Task item
Without including any images, please transcribe all the lines below exactly.

>>>

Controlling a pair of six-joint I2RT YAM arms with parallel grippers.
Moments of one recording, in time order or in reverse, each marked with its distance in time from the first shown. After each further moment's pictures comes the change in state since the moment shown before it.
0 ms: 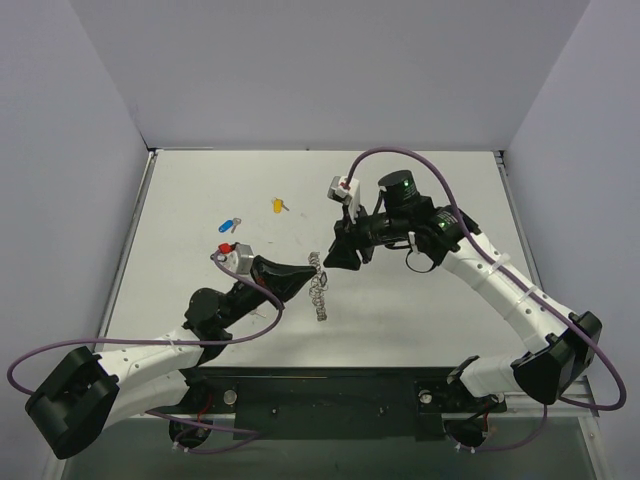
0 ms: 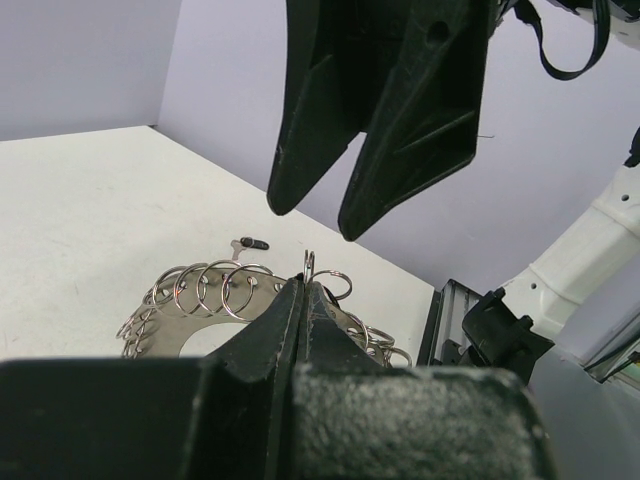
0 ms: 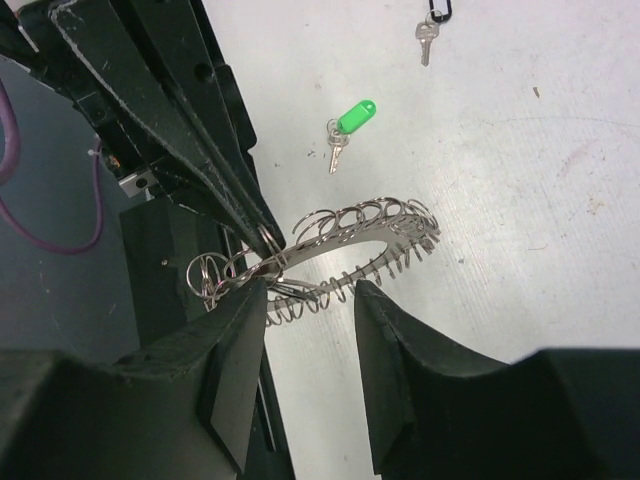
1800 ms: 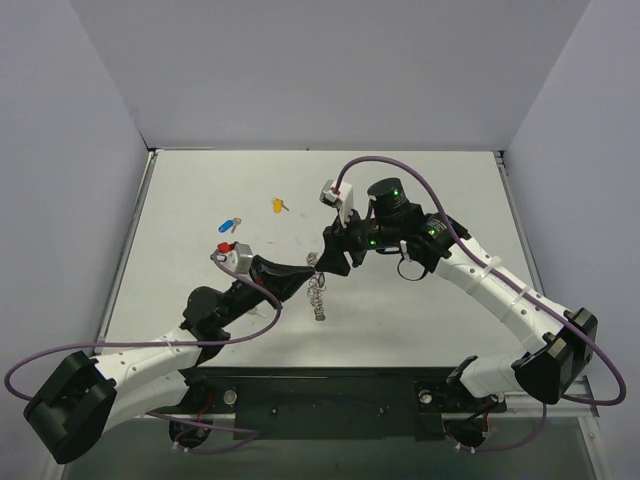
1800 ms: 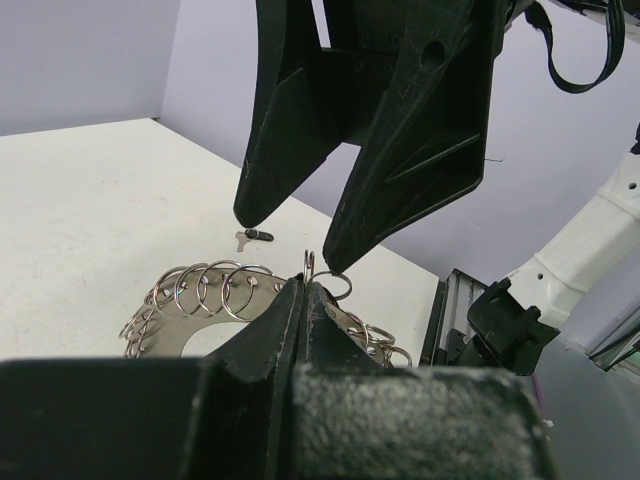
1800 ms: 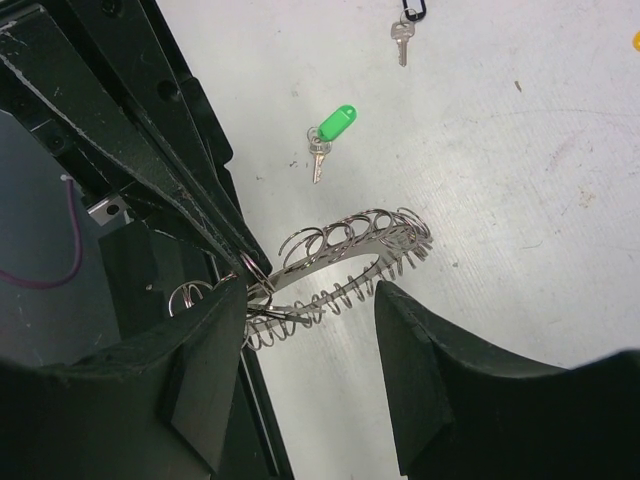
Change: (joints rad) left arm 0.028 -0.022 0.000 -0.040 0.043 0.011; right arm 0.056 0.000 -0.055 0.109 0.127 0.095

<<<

Result for this exercise
Controlling a pair of six-joint I2RT YAM arms with parallel grippers.
Moments of one recording, in time order or in reverse, each marked with its distance in time from the first shown. After each further moment's pictures comes the change in state since the moment shown before it.
0 ms: 
0 ms: 
0 ms: 
1800 ms: 
1800 ms: 
1800 ms: 
Change: (joints rad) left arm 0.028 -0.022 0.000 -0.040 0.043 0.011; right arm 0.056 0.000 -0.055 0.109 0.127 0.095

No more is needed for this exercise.